→ **Goal of the exercise**
A verbatim repetition of the data below is requested, without images.

→ **Supplied material**
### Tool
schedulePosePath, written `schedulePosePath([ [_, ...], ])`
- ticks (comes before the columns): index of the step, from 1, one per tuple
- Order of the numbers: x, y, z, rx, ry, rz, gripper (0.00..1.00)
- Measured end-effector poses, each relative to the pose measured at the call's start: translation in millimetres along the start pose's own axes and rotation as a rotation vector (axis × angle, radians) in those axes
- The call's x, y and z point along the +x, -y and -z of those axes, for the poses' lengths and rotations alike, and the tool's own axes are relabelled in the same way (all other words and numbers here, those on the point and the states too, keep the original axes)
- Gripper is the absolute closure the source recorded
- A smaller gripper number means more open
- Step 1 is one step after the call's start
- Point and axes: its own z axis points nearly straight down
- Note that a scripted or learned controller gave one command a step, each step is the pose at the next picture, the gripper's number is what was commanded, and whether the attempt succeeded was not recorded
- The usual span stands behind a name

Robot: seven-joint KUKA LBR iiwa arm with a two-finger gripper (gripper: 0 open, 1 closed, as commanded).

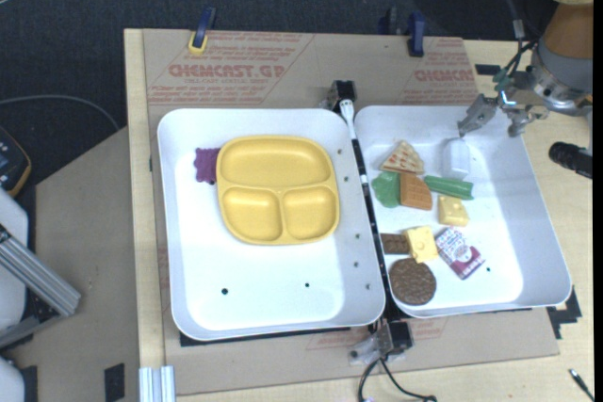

→ **Written response**
### Tool
schedulePosePath, written `schedulePosePath([ [_, ...], ])`
- ticks (comes before the columns): index of the step, from 1, one per tuple
- Order of the numbers: x, y, z, rx, ry, rz, gripper (0.00..1.00)
- Measured end-effector poses, each relative to the pose measured at the call's start: translation in millimetres along the start pose's own axes and rotation as a rotation vector (axis × angle, radians) in those axes
- The call's x, y and z point along the +x, -y and -z of those axes, for the poses' lengths and rotations alike, and the tool's own axes are relabelled in the same way (all other words and numbers here, those on the point and the states too, keep the original axes)
- Gripper is the absolute closure the source recorded
- A smaller gripper number means more open
- Step 1 is one step after the call's start
- Point and axes: its own z axis points nearly straight down
- Note that a scripted or learned controller gave one command a step, each step is the pose at the next picture, the gripper's number is what was commanded, and whether the attempt succeeded was not recorded
- The usual span stands behind a name

Robot: seven-joint KUKA LBR iiwa arm with a two-finger gripper (gripper: 0 open, 1 closed, as commanded).

The exercise is done; no more work remains.